Lawson eyes him. “We’re simply trying to build a clear picture of the weekend. Given the trauma you’ve all faced and the questions that still need to be answered, we need to be as thorough as possible.”
“Personally, I thought the invitation sounded fun,” he says, addressing Lawson, holding her gaze. “After the pressures of filming, I was looking forward to some downtime with old friends, a long weekend in the great outdoors. I assumed the kids would love it too, but you know how it is with teenagers these days.” He glances between them. “The merest hint of a few hours without Wi-Fi and panic sets in.”
DI Lawson nods. “Carry on, Mr. Davies.
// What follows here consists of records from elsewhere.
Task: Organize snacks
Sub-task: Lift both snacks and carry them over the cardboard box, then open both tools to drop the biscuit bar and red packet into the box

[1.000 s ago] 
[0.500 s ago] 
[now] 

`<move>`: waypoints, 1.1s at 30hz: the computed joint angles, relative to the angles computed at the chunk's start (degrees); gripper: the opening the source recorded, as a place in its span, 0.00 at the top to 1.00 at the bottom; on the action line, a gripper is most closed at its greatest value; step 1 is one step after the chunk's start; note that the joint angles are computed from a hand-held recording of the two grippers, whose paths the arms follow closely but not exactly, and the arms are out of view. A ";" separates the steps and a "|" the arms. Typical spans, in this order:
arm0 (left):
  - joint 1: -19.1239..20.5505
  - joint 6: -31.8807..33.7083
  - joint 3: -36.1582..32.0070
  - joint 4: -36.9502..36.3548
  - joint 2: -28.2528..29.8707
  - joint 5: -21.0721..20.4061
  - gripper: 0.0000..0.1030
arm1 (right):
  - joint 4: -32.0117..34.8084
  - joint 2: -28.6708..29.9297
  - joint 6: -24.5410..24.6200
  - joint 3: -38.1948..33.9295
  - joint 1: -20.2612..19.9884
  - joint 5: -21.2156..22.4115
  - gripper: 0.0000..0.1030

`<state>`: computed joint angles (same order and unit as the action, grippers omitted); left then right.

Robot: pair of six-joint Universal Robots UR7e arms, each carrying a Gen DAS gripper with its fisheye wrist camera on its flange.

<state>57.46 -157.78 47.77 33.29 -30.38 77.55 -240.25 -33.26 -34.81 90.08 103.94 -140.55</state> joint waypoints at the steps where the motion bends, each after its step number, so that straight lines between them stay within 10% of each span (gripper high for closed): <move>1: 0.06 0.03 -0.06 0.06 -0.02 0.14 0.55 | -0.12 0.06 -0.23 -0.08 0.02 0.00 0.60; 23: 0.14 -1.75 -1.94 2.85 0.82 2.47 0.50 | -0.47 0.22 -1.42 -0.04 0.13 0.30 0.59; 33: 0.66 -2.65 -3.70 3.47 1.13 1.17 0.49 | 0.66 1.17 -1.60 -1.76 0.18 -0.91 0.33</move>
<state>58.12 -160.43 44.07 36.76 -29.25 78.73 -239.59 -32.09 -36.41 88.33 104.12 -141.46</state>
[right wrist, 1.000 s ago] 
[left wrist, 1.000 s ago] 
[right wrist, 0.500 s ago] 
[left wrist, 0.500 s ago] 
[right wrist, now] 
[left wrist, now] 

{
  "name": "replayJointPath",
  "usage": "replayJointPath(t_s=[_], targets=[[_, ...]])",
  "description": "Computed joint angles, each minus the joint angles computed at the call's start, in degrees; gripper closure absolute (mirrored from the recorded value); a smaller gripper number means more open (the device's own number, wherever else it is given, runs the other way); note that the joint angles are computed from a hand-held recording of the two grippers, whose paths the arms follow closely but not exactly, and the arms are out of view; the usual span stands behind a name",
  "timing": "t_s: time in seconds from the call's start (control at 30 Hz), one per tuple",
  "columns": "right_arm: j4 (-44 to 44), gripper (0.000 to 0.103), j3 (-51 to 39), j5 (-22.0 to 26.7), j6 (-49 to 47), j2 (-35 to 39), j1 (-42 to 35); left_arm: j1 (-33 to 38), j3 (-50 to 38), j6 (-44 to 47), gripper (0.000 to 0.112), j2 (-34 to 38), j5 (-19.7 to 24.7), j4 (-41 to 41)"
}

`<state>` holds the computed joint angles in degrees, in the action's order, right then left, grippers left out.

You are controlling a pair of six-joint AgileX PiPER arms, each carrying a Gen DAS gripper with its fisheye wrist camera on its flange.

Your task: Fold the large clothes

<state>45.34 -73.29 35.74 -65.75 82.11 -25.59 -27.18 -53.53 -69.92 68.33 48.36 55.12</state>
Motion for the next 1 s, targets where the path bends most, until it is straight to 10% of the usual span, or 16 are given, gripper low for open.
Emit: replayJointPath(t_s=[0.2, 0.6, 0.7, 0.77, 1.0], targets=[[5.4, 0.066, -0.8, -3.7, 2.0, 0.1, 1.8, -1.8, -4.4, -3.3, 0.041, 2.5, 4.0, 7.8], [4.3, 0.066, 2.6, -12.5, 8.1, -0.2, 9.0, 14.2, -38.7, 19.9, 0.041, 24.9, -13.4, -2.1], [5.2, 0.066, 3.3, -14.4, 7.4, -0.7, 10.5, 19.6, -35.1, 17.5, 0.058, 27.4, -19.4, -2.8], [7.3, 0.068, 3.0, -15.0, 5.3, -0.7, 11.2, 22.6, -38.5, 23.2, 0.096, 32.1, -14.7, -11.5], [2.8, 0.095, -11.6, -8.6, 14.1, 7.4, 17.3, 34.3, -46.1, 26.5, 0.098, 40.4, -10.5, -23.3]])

This is helpful.”
Dominic narrows his eyes. “You said you’re talking to everyone?”
She nods again. “We’ve sent an officer to the farmhouse. Family Liaison.”
“Good,” says Dominic. He can’t help wondering what the others will say, how their stories might intersect, how their words might corroborate or contradict. All he can hope for, he supposes, is that when all is said and done, twenty years of friendship still counts for something. “Good,” he says again, raising himself in his chair, tilting his chin, flexing his hands out of the tight fists he hadn’t realized he’d formed, “because I’m sure you’ll find we all did things this weekend that we regret.”
DI Lawson maintains her level stare, those impenetrable gray eyes boring into him. Dominic is annoyed to find he is the first to look away.